On the ride back, I see Jone McGrath cradling her 1-year-old grandson, Ronan, with Clara, 4, and Seamus, 6, on the trolley. The grandmom from Morton has a $10 bill stuffed into one of her fists. It's how she paid for the summer joyride, a way to get the kids away from the digital world.

"I have a girlfriend, it's all she does, always on the computer, buying gifts for her grands," Jone says. She waves her hand across the kids and says: "This is what I do: Give them time. Talk to people. Nobody talks to people anymore."

‘A little coconut’ 

I'm on the El tracks high over West Philly. This always reminds me of going to my high school job at Fifth and Walnut Streets. Always makes me wonder how so many years have come and gone. We all motor on, whether discovering the new, discarding the old, or pretending that all is as it ever was.

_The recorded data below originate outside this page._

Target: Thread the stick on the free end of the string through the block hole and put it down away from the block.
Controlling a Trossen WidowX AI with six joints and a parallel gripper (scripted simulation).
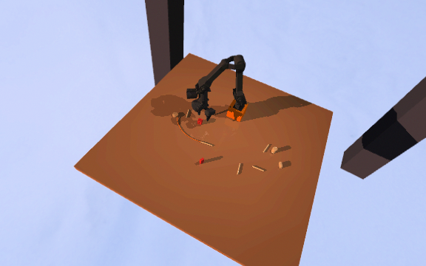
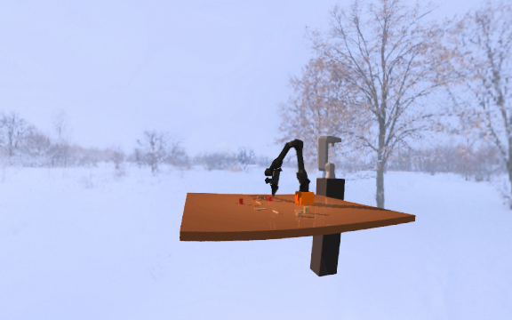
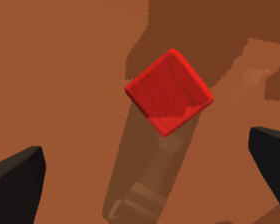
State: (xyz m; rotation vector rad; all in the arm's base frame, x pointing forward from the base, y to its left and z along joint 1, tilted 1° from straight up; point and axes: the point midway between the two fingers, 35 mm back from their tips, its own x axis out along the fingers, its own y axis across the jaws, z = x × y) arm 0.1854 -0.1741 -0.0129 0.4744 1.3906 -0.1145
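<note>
My gripper tip is 20 mm short of the red block, 10 mm to the left of it and 30 mm above it. From my gripper tip the other things lie so: thin wooden stick 140 mm ahead, 100 mm to the left, 40 mm below; red object 270 mm ahead, 160 mm to the left, 20 mm below; round wooden button 60 mm ahead, 190 mm to the right, 40 mm below.
</note>
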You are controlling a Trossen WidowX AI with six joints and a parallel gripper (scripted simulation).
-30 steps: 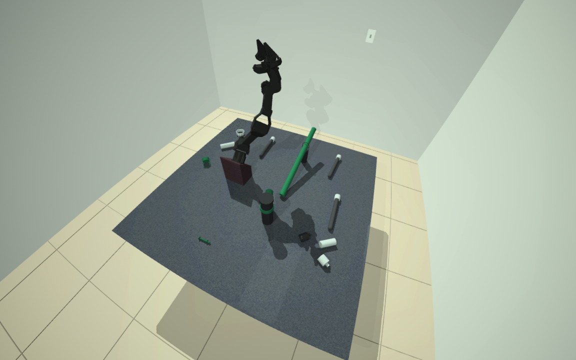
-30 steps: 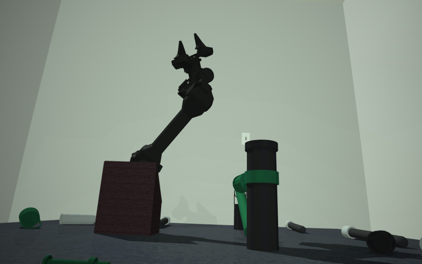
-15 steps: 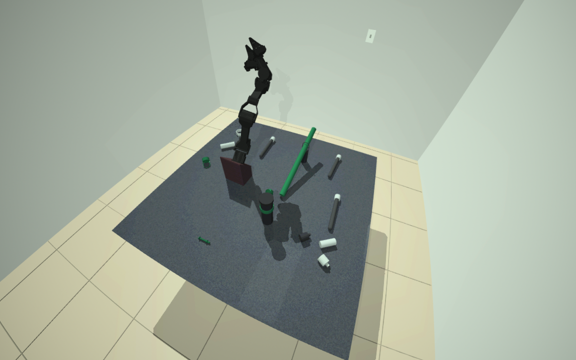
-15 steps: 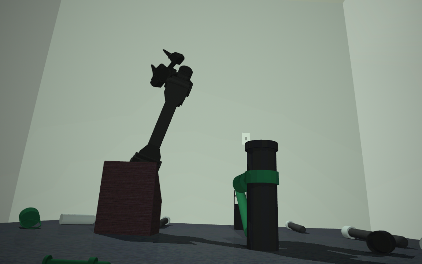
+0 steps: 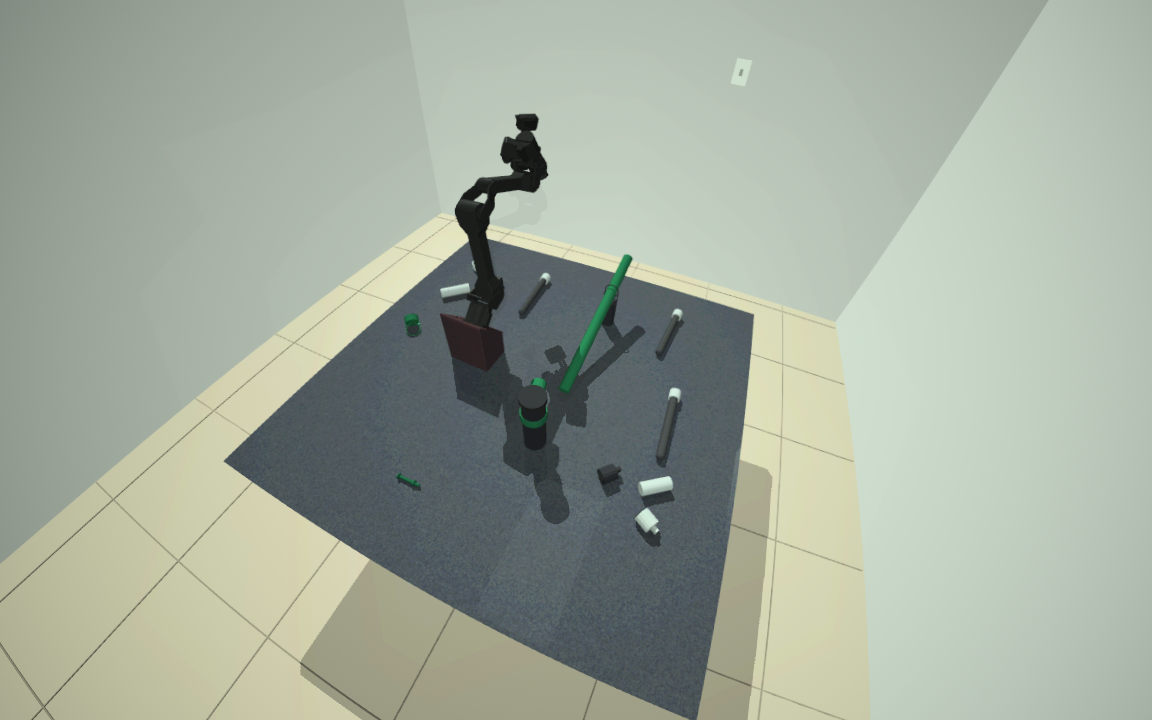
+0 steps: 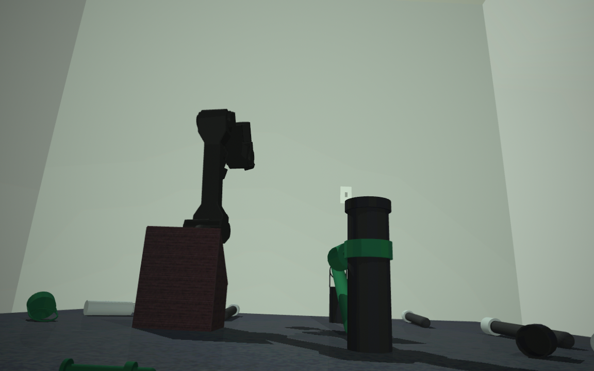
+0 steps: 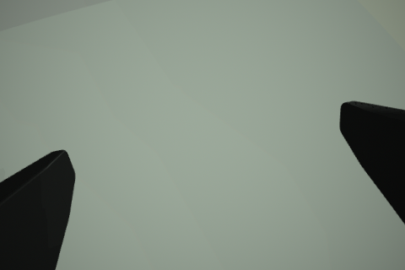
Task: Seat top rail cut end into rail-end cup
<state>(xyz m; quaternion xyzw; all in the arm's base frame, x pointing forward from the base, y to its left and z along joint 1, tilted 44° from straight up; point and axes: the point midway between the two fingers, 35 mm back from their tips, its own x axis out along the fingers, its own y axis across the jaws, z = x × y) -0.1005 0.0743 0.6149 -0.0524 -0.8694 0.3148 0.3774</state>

Naeem Jones, across from me, pulls his earbuds out just long enough to humor me about the Key card transition.

"I got so much going on in my life," he says, "that this is just like a little coconut."

I smile.

He pulls out a magnetic-strip TransPass. I ask how he got one, since SEPTA has stopped selling them in most places.

"You just gotta know where to get 'em from," he says, throwing back a smile.

Before the doors open to his stop on 52nd and Market, the 23-year-old sage offers a few final words about change.

"Whatever you want the world to be," Naeem says, "is what it is. Whatever you make it."